■ To do: Your response should be a copy of each line in the listing below that includes the word "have".

(Source records Opens)

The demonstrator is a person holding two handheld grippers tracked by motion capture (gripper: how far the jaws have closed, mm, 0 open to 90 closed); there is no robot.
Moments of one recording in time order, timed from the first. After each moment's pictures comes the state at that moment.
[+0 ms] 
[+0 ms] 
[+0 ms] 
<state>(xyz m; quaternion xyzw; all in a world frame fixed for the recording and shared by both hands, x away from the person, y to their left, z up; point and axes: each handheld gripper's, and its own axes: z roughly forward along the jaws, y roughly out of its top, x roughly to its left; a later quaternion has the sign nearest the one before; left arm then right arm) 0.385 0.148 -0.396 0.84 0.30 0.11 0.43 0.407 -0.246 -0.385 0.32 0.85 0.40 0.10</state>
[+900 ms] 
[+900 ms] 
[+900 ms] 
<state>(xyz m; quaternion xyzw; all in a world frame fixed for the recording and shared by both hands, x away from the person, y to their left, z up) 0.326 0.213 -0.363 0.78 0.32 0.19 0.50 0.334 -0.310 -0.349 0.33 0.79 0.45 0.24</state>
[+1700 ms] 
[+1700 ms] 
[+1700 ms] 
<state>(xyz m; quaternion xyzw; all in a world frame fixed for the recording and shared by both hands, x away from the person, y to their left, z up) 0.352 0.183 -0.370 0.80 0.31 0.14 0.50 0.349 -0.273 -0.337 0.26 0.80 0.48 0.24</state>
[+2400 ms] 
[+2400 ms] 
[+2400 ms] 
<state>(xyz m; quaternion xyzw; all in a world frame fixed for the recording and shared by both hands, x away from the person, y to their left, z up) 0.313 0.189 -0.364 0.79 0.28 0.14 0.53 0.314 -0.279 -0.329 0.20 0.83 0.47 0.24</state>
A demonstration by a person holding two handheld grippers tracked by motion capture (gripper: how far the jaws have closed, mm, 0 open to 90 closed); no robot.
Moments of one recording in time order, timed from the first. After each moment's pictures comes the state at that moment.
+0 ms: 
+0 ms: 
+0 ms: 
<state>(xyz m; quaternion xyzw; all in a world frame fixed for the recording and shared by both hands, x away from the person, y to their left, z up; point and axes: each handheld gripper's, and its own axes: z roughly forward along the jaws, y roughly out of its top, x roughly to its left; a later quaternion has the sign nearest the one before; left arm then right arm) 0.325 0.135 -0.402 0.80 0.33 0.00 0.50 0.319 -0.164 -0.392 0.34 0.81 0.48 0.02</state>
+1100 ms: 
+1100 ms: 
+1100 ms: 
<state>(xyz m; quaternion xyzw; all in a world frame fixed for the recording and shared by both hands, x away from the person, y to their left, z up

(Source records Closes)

■ Response:
The demonstrator is a person holding two handheld grippers tracked by motion capture (gripper: how far the jaws have closed, mm, 0 open to 90 closed); there is no robot.
A demonstration by a person holding two handheld grippers tracked by motion capture (gripper: how far the jaws have closed, mm, 0 open to 90 closed); no robot.

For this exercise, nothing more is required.